Written by Petty Officer 3rd Class Lauren Dean
This article can also be found on the Coast Guard Alaska blog page.
Following the events of 9/11, we know that there are viable threats that can happen on U.S. soil, but what about those with a maritime nexus? When, and if, the need to eliminate a terrorist threat comes in, the Coast Guard has waterside potential in the Coast Guard’s Maritime Security Response Team West like the one based out of San Diego. MSRT West can deploy at a moment’s notice and be set up and ready to take action on a target of interest.
MSRT West is a component of the Pacific Area command’s deployable forces and can be seen as the “teeth” of the maritime domain. They train in tactical operations throughout the year, maintaining a higher level of marksmanship training, fast-roping and small boat maneuvering skills that can be applied to a variety of situations.
The team can be sent anywhere from San Diego to Alaska, or wherever needed, to accomplish these kinds of tactical missions throughout their area of responsibility. To get to Alaska, there are a number of logistical hurdles to overcome like challenging weather conditions to prepare for.
To be ready this year for Alaska, the team coordinated through a large cross section of agencies, they executed logistical missions and set up command and control rooms to do a real time exercise in a small Alaskan town.
During Operation Pelagic Strike, a training exercise conducted in Cordova in April, residents volunteered to board the ferry Aurora for this highly technical and layered exercise. It was meant to enhance the team members’ skills by simulating a threat of this nature outside their normal working environment in remote portions of Alaska.

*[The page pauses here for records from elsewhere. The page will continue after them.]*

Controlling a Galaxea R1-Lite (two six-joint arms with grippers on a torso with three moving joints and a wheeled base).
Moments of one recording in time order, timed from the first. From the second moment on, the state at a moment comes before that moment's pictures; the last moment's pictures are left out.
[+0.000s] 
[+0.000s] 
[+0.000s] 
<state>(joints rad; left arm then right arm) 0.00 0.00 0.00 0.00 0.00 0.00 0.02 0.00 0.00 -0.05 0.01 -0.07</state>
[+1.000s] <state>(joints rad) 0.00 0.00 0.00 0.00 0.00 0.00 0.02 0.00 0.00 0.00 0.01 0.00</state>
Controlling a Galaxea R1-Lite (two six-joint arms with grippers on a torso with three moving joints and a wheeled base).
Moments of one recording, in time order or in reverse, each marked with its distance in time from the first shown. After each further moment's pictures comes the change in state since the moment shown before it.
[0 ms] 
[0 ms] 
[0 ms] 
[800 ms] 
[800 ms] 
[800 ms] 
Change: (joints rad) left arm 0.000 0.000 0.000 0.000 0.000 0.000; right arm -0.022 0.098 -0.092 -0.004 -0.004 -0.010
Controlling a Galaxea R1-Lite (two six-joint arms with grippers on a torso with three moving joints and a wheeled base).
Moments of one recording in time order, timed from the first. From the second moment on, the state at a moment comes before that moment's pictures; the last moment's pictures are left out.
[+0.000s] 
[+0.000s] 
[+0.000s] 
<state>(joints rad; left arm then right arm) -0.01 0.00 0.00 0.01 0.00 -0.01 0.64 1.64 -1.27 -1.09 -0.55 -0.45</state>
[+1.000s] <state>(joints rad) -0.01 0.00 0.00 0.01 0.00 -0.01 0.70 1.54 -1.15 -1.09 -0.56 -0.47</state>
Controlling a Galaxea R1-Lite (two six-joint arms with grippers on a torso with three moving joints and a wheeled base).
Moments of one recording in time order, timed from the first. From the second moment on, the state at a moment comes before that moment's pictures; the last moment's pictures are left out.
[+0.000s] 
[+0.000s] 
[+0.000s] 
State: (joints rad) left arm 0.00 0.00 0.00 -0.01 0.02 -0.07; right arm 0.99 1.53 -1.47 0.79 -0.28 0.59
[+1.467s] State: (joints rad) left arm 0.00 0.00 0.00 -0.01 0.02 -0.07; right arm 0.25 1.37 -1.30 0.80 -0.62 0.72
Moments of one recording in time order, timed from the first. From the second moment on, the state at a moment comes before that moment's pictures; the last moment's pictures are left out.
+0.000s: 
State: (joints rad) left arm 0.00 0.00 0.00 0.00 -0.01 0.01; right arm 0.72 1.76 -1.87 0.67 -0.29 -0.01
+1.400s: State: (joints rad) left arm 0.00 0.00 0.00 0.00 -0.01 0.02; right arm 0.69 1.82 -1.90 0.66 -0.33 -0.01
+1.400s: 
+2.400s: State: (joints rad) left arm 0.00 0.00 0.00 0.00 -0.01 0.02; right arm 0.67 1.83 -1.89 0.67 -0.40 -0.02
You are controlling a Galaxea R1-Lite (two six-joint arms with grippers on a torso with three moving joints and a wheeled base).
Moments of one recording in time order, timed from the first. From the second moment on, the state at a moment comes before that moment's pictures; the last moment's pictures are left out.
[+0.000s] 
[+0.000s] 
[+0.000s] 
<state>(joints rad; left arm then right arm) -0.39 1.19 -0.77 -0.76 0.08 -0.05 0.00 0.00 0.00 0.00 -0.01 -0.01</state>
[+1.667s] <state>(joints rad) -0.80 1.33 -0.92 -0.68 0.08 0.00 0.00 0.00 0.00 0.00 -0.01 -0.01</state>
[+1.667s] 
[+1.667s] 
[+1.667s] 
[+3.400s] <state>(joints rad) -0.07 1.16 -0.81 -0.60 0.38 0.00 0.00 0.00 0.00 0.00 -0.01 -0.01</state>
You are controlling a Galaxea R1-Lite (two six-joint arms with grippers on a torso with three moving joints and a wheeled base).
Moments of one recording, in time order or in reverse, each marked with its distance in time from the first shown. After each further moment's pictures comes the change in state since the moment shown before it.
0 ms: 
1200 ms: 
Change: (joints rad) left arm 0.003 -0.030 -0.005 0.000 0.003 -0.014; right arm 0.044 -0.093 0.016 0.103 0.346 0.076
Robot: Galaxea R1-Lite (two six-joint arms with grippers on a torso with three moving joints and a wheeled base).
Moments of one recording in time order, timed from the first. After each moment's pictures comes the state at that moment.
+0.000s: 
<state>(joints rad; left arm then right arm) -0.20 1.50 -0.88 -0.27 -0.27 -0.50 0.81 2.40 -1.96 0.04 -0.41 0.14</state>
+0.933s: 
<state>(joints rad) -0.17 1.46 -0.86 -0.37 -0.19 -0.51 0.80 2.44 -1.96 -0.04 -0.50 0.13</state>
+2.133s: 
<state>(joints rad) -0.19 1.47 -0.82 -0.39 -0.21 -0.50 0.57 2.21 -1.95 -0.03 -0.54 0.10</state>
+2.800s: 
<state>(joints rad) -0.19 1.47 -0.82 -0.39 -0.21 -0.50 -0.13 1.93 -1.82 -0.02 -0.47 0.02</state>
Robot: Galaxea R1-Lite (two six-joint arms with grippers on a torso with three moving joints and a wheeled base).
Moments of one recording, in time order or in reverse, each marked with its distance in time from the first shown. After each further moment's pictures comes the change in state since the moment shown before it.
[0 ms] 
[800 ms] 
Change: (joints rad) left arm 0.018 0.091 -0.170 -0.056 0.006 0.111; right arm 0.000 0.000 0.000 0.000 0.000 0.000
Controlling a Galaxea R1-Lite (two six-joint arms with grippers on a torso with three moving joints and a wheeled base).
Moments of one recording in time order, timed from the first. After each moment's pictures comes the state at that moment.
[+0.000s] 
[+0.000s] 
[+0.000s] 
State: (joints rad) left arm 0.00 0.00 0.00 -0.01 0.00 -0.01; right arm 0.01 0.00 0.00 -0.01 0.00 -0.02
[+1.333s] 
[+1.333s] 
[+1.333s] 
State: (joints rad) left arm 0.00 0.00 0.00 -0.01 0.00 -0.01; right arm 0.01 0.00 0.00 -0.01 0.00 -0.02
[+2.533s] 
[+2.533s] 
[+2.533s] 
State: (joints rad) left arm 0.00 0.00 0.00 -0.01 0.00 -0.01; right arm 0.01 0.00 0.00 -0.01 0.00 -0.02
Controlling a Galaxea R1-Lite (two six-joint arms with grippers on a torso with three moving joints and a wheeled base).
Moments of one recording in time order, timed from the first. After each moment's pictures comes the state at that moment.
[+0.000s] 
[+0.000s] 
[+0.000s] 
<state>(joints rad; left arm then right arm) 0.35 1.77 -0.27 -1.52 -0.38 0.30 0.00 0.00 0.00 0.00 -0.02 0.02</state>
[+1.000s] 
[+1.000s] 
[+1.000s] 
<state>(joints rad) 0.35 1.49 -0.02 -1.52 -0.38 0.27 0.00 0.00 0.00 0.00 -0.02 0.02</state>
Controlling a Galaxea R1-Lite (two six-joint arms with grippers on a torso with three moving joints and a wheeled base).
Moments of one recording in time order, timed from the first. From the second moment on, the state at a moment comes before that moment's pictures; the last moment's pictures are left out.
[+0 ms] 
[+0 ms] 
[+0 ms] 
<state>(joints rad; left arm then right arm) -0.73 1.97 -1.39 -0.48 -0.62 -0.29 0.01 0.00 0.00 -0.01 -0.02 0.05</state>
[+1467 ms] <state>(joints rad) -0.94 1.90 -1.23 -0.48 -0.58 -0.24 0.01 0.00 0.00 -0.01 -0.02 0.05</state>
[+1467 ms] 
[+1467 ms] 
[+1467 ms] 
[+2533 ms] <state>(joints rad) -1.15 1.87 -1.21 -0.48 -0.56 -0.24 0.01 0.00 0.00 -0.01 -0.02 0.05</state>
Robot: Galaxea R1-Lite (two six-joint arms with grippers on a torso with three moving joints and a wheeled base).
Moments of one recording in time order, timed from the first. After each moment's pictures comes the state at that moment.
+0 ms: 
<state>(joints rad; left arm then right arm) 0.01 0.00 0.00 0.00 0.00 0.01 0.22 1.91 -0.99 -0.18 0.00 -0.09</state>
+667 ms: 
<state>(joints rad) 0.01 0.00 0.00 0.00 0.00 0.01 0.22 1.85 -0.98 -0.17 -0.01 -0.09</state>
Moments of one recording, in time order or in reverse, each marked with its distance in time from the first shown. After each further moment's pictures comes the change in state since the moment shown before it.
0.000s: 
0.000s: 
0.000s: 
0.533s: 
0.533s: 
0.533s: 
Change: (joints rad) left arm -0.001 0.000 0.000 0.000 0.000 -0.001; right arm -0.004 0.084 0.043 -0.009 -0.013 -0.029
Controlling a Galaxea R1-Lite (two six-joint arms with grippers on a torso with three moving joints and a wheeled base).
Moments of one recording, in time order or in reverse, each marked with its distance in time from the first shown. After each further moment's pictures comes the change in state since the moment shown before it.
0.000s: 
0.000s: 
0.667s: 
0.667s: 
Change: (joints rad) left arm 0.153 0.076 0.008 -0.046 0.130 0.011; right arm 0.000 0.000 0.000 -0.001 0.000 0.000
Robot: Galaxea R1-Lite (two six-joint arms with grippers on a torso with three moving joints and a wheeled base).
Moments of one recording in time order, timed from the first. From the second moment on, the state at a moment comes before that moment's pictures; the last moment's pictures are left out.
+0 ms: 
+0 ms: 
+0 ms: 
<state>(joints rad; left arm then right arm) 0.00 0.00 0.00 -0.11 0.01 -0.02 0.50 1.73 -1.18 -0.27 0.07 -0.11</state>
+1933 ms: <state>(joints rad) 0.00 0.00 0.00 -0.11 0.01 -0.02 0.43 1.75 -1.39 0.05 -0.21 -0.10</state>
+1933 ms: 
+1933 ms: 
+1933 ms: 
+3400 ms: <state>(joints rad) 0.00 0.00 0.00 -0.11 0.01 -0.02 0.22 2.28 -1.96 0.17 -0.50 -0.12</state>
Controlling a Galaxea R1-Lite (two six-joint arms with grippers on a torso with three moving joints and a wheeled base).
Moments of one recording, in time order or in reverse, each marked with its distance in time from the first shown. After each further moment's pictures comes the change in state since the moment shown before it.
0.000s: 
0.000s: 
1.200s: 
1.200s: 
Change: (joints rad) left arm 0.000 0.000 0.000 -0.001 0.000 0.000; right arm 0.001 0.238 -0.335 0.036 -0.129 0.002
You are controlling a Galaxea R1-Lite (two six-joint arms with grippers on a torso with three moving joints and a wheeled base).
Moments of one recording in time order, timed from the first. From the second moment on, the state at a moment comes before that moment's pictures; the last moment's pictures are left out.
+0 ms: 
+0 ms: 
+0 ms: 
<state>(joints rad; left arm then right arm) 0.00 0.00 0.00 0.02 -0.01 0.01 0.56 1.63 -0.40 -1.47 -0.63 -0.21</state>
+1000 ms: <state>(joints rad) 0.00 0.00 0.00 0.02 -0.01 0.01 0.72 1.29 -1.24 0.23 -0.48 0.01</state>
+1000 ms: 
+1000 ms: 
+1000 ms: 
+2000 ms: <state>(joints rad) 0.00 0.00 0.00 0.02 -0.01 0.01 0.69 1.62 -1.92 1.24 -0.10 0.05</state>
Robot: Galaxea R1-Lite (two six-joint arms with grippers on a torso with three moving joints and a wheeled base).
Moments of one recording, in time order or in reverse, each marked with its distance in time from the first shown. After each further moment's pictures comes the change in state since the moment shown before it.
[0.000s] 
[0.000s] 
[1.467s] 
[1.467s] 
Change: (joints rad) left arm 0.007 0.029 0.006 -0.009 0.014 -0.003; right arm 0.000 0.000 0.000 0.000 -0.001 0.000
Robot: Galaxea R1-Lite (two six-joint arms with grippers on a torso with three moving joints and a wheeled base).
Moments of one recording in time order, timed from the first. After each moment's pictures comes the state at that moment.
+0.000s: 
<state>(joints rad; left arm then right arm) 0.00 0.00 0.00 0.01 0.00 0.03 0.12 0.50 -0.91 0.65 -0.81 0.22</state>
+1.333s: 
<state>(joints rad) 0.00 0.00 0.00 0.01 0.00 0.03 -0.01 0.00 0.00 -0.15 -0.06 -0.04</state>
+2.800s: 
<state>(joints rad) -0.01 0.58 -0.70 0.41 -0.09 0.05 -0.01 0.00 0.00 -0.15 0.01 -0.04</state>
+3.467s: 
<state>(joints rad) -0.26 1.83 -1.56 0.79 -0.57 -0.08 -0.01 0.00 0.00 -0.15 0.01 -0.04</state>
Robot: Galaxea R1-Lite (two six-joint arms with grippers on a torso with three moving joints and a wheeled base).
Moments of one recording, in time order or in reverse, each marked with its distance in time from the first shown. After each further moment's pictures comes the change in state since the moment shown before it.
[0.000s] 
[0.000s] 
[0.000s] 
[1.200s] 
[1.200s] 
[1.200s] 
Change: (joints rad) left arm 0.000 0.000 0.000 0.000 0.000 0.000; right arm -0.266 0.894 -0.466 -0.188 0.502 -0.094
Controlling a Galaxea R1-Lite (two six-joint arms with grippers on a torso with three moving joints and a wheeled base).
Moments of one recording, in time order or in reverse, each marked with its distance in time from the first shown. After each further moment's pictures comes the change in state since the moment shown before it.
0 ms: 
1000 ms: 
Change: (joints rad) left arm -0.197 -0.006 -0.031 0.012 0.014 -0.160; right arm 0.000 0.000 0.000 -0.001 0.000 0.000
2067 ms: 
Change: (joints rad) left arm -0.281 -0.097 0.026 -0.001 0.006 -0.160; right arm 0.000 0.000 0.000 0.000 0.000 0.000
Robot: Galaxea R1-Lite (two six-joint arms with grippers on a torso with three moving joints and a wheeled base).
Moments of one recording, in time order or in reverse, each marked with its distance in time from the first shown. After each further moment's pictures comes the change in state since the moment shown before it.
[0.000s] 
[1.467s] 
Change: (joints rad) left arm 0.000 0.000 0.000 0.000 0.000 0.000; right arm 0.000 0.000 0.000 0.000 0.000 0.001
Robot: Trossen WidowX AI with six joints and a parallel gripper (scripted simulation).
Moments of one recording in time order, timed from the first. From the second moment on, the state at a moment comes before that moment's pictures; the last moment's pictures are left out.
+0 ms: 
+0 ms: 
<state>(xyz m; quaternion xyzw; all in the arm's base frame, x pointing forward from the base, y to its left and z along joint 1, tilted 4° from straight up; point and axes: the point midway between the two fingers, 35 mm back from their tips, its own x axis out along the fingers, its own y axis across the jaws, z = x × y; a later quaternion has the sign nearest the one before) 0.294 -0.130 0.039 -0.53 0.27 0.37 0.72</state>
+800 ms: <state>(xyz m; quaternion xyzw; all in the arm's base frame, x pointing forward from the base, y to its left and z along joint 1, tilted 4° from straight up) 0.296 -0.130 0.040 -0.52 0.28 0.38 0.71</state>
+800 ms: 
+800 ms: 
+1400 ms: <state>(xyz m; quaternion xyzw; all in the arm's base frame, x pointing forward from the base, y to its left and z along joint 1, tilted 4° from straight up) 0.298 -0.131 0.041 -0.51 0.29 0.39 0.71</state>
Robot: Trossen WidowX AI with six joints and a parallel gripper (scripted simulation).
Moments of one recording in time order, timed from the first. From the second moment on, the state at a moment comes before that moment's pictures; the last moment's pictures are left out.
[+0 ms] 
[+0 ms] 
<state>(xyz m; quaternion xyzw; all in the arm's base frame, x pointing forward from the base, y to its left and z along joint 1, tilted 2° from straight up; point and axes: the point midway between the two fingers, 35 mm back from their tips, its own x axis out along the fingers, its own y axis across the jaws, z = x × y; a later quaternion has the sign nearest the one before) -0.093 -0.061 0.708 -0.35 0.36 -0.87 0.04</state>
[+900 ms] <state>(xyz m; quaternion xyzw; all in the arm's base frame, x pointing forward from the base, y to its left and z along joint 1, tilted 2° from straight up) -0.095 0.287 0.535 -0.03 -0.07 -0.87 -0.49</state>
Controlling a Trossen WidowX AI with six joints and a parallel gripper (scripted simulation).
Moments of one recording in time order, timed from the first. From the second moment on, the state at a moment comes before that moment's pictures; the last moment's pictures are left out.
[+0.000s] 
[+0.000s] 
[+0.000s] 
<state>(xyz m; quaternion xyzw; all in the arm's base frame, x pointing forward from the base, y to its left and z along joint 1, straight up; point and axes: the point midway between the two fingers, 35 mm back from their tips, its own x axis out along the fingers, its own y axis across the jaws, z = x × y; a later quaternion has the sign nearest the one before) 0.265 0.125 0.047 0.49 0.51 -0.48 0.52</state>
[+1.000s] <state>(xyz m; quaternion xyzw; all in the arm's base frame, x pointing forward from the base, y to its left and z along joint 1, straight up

“Operating in Alaska is not easy, weather is always a factor and logistics are critical to mission success,” said Capt. Dwight Collins, commanding officer of MSRT West. “The exercise allowed the Coast Guard, District 17, and MSRT West to integrate with a multitude of intra-agency partners at the strategic and tactical level in order to respond to a short-notice maritime response event within the challenging 17th District area of operations.”
This event took months of planning and involved multiple local, state and federal entities, said Collins. The team travels with a lot of gear to train, including their own boats that have to be shipped up to Alaska from the contiguous United States.
To move three 33-foot Special Purpose Craft-Law Enforcement boats from San Diego to Alaska, Collins said Coast Guard personnel had to coordinate with U.S. Air National Guard personnel to fly the boats via the Air National Guard’s C-17 Globemaster IIIs, it took three of these aircraft to complete the transport.
Pacific Area, Coast Guard 17th District, MSRT West, Director of Operational Logistics, U.S. Transportation Command, the Alaska Air National Guard, Alaskan Command, the Civil Air Patrol, the National Oceanic and Atmospheric Administration, Alaska Marine Highway personnel, Federal Bureau of Investigation – Anchorage field office personnel, Coast Guard Marine Safety Unit Valdez, Coast Guard Station Valdez and the City of Cordova Emergency Management office all made this Alaska Shield/Pelagic Strike/Ardent Sentry exercise a success, Collins emphasized.
“In Cordova, emergency response is an all hands evolution,” said Collins. “Unlike many larger cities in the lower 48, the citizens of Cordova are not waiting for the police or fire departments, or someone else to come in and solve the problem for the citizenry. It was very impressive to see.”
This exercise marks the second time this year that team members have been able to train in the unique environment that Alaska offers.
Team members deployed to Kodiak in February to train similar tactics aboard the Coast Guard Cutter Alex Haley (WMEC 39), with the addition of fast-roping evolutions from an Alaska Air National Guard UH-60 Pave Hawk helicopter to the flight deck of the Alex Haley.
When speaking about MSRT West team members returning to train in Alaska, Collins stated that it is essential in order to provide short notice maritime response capabilities throughout PACAREA’s area of responsibility, which includes California, Oregon, Washington and Alaska’s coasts.
“Maritime Security Response Team West will be back to conduct periodic fast-rope training with the professionals from the 176th Rescue Wing 210th Air Rescue Squadron, who fly the HH-60 Pave Hawk,” said Collins. “We are in discussion with various Department of Defense units in Alaska to participate in cold weather training in the future, and to learn best practices for survival and equipment.”
Regardless of when or where, specialized teams like the MSRT West coordinate to stay relevant in the fight against terrorism to protect the American public. This type of exercise, and the ones to come in the future, are a testament to the Coast Guard’s dedication to secure our ports and waterways.